With the pictures set aside, reproduce each entry precisely as it reads.

___ Supplied material ___

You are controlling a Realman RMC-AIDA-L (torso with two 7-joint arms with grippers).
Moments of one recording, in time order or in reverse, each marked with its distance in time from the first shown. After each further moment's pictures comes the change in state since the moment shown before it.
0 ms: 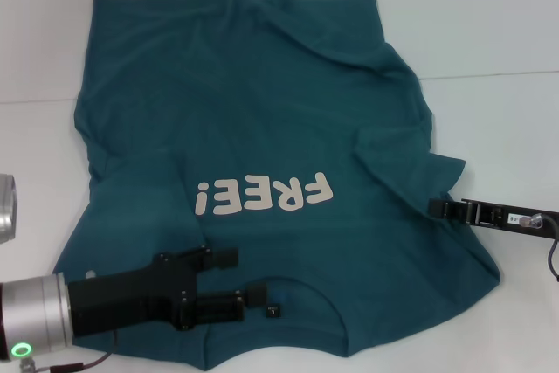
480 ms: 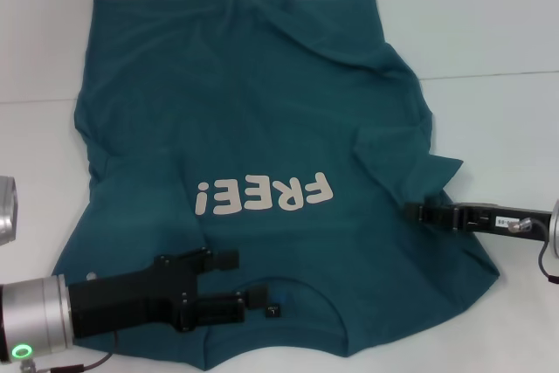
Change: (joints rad) left arm 0.001 0.000 0.000 -0.005 0.000 0.000 0.000; right arm 0.015 0.002 -0.019 0.000 -0.002 -0.049 -0.065
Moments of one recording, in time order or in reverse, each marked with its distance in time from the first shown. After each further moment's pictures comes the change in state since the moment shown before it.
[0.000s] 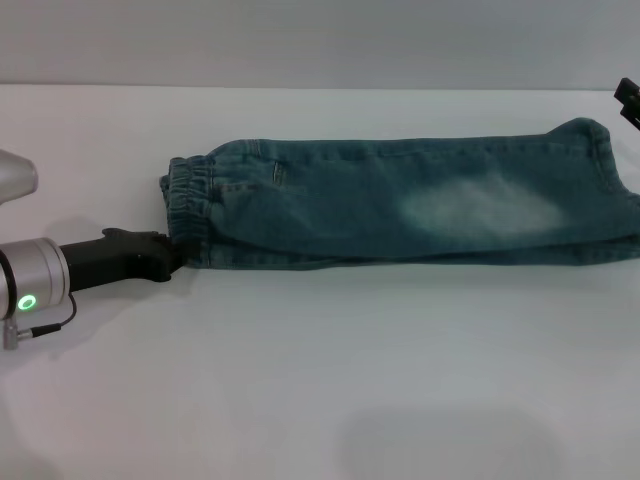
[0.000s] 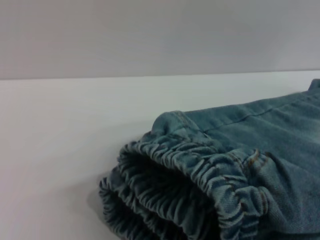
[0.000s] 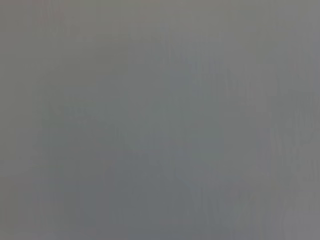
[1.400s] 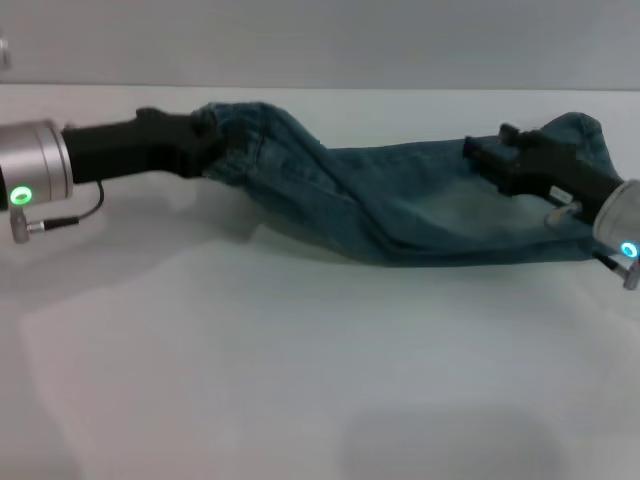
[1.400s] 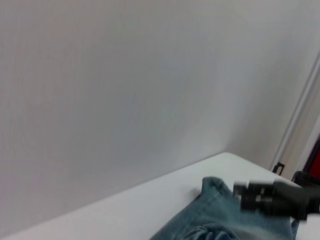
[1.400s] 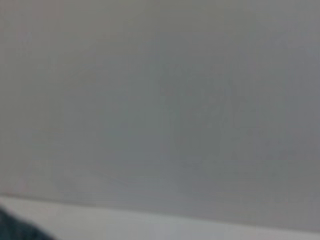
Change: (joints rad) left arm -0.078 0.012 -0.036 0.199 -0.087 0.294 -0.045; right arm 0.181 0.006 -0.122 0.288 -0.014 0.059 -0.081
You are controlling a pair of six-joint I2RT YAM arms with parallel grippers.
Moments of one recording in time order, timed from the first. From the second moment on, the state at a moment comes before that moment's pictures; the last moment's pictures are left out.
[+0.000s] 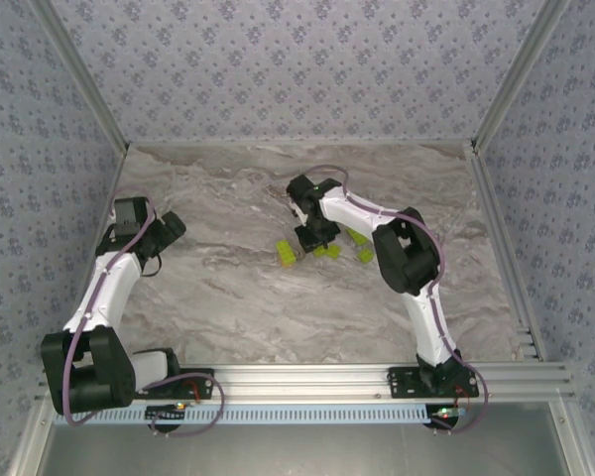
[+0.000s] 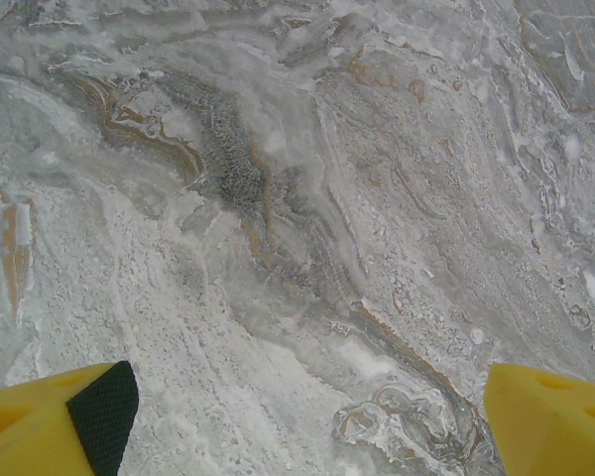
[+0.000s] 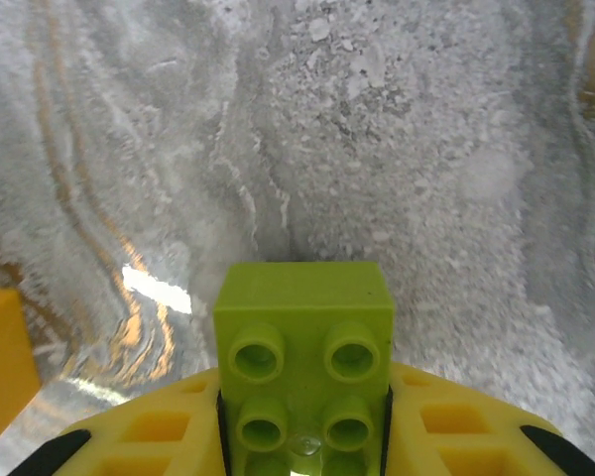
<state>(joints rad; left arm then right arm) 0.09 1.20 0.83 -0.50 -0.01 -0.58 0.65 2.18 1.76 -1.01 0.02 0.12</state>
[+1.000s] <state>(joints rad) 0.09 1.20 0.83 -0.50 -0.01 -0.58 0.81 2.16 1.94 -1.13 -0.02 0.32</state>
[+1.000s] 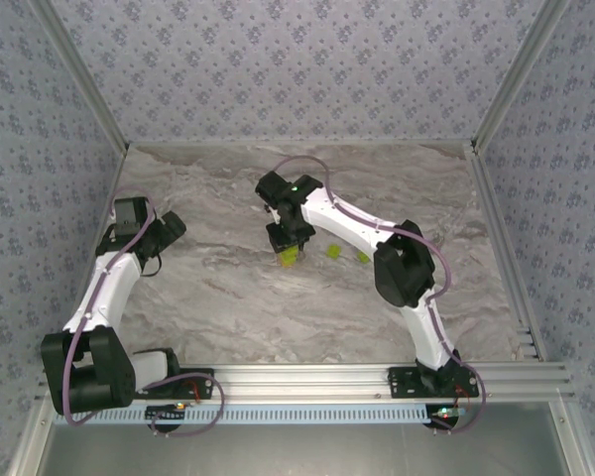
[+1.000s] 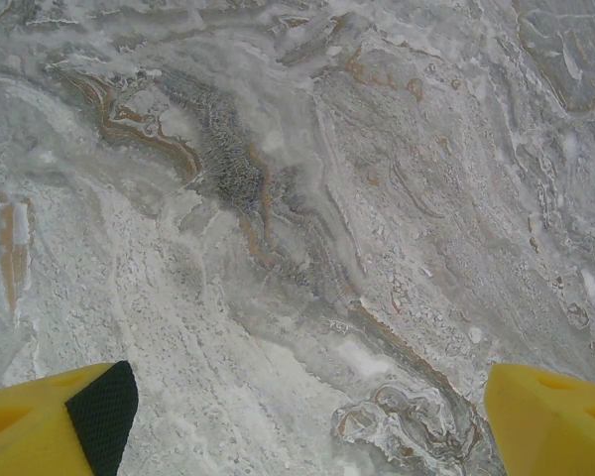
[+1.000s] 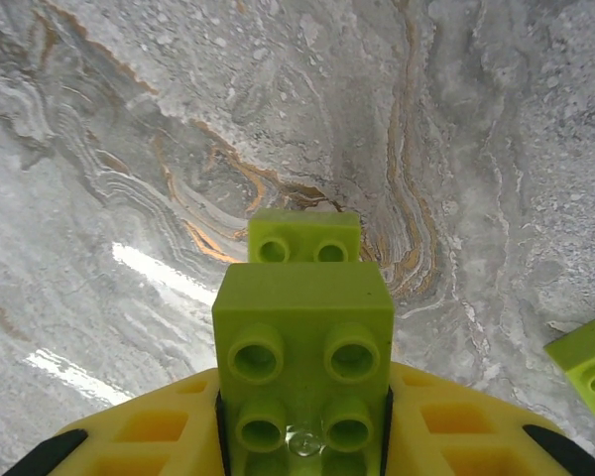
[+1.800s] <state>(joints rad) 0.09 1.20 0.83 -0.50 -0.01 -0.58 0.82 2.19 1.95 -1.14 -0.03 0.33</state>
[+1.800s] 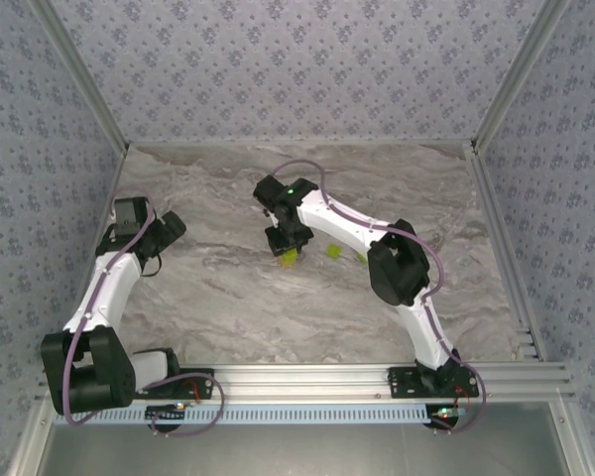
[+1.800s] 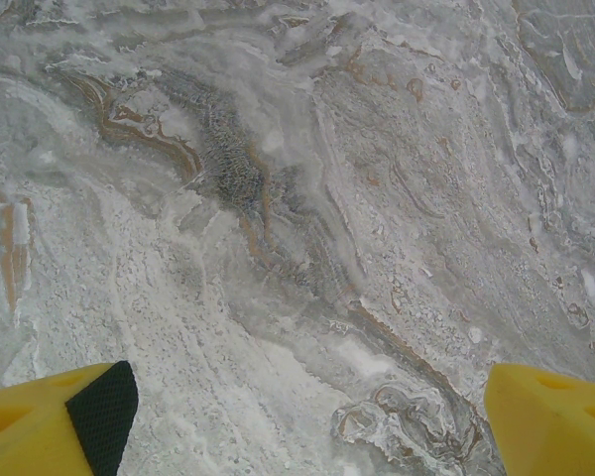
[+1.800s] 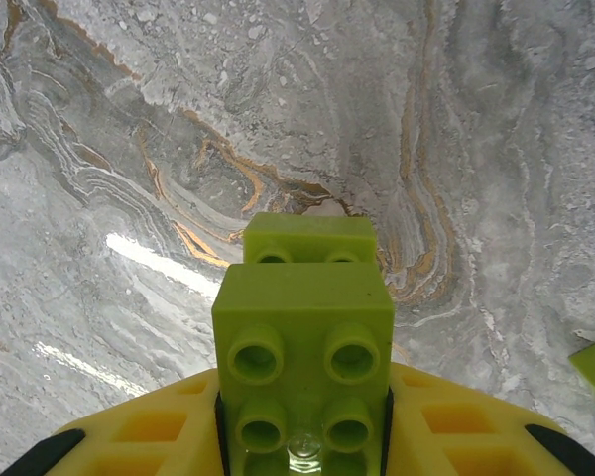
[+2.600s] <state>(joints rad) 0.09 1.20 0.83 -0.50 -0.01 -0.58 0.83 2.24 2.02 -1.16 -0.01 0.28</state>
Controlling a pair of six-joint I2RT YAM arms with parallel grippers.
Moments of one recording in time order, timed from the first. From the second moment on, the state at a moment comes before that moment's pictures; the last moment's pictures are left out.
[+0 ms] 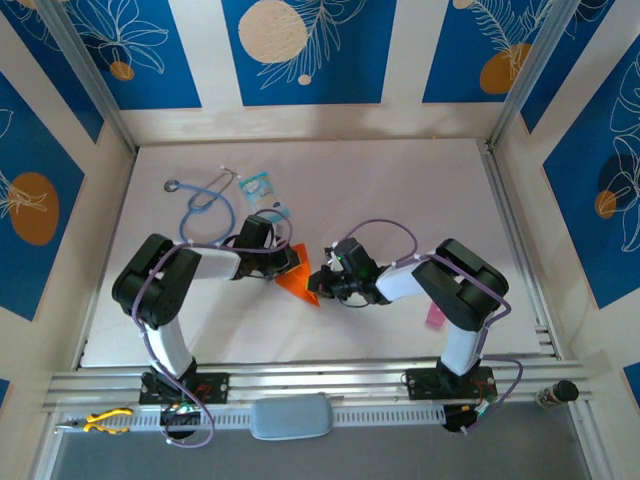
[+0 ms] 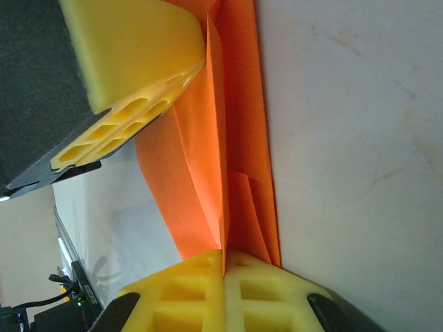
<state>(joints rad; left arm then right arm) -0.49 1.80 0.78 0.16 0.48 -0.88 0.75 1.80 0.66 0.39 -0.45 1.01</state>
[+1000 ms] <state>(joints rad) -0.49 1.80 0.78 0.15 0.49 -0.86 0.76 1.72 0.65 0.24 -0.44 0.97</state>
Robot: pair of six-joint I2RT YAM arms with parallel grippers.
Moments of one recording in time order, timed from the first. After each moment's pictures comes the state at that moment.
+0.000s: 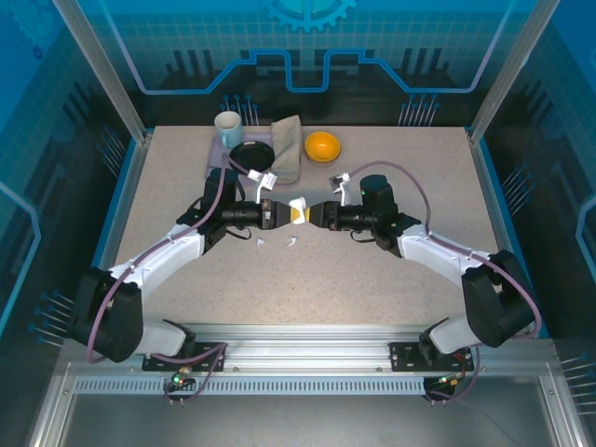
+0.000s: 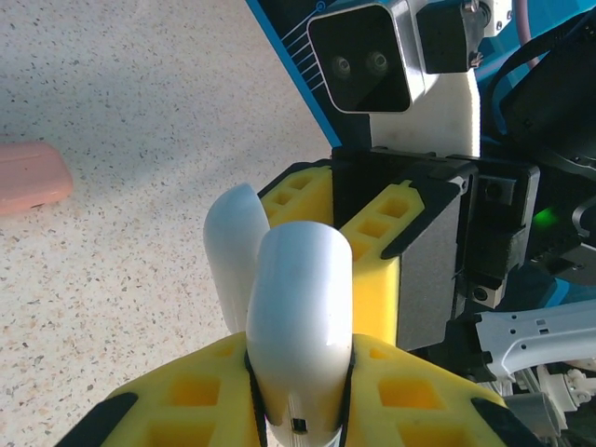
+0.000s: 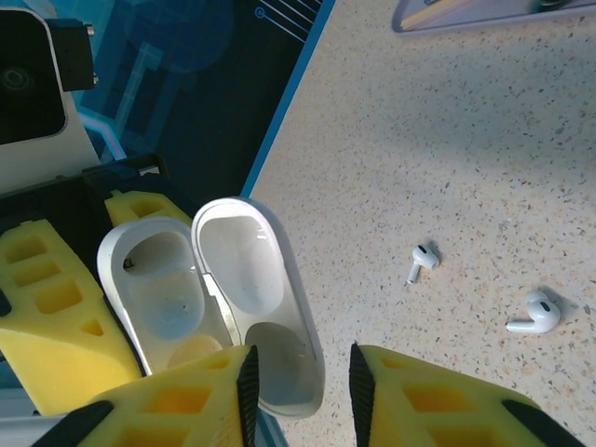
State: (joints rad) left arm -0.36 1.37 0.87 0.03 0.86 -0.54; right arm 0.50 1.46 0.84 0.19 -0.69 0.72
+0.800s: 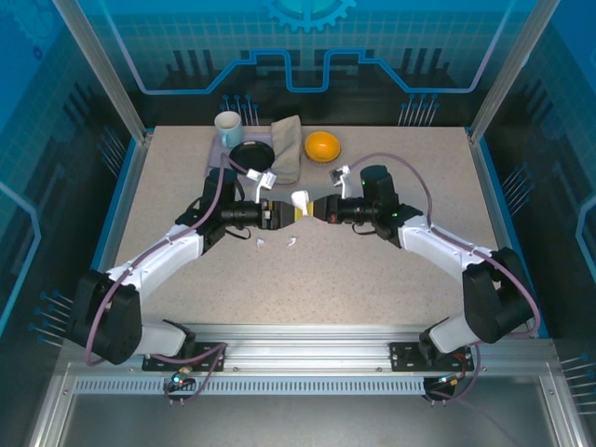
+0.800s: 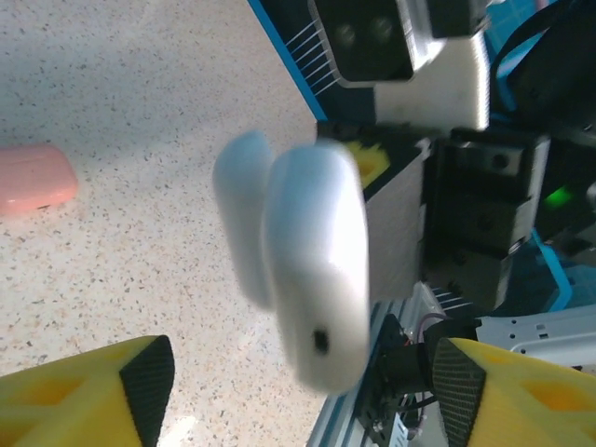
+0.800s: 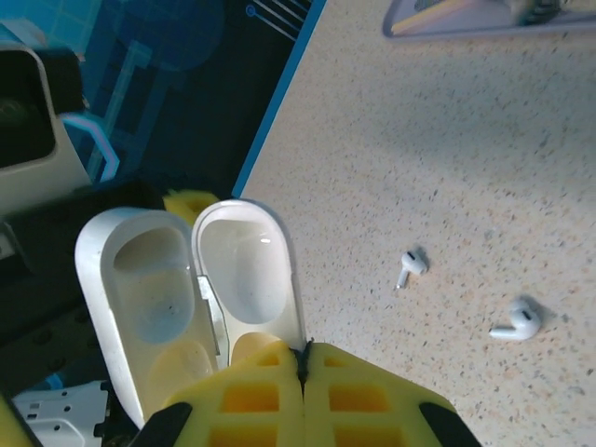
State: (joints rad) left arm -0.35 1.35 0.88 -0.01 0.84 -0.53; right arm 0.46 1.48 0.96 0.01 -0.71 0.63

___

▸ **Solution for this exercise**
You are controlling a Realman RMC-AIDA-L (torso with two 7-joint arms with grippers).
Moments of one recording, in time order or in reverse, each marked with its distance in time from the first shown. After each further moment's pictures comes the change in state since the moment shown before it.
0 ms: 
480 ms: 
Change: (joints rad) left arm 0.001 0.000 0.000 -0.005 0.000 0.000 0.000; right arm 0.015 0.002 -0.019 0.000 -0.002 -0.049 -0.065
Moments of one recording, in time order or in reverse, each marked with its distance in time from the first shown. After each further moment's pictures comes the change in state since the moment shown before it.
[0.000s] 
[0.000s] 
[0.000s] 
[1.400s] 
[1.400s] 
[1.400s] 
Change: (joints rad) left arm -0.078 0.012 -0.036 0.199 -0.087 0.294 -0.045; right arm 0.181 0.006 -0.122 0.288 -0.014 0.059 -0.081
You are controlling a pair of six-joint I2RT YAM arms with parallel grippers.
Moments of one recording in time order, timed from the first. From the second moment on, the state at a moment comes before that moment's pictures; the last moment's pictures are left out.
[+0.000s] 
[+0.000s] 
[+0.000s] 
<state>(joints rad; left arm then right arm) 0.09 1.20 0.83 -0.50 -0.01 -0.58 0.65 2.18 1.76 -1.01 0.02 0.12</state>
[+1.000s] <state>(joints rad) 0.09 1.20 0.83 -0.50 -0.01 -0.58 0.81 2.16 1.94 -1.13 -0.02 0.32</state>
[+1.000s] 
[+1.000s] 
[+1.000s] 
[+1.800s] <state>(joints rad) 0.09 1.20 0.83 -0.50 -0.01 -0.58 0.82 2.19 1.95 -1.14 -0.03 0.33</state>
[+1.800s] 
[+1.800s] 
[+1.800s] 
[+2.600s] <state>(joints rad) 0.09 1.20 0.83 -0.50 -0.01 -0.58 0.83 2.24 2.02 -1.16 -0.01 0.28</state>
Controlling a pair of six-joint I2RT YAM arms with parallel grippers.
Moments of one recording in time order, timed from the first. From the second moment on, the state at a moment comes before that moment's pictures; the last moment's pictures are left out.
[+0 ms] 
[+0 ms] 
<state>(joints rad; left arm then right arm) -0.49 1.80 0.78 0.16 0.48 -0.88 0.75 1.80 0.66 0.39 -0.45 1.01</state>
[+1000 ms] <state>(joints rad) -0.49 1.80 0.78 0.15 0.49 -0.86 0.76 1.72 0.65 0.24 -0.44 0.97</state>
Robot: pair of six-joint I2RT YAM arms with parallel grippers.
Moments of one recording in time order, timed from the first. After each moment's pictures comes the state at that moment.
+0.000s: 
+0.000s: 
+0.000s: 
State: (joints rad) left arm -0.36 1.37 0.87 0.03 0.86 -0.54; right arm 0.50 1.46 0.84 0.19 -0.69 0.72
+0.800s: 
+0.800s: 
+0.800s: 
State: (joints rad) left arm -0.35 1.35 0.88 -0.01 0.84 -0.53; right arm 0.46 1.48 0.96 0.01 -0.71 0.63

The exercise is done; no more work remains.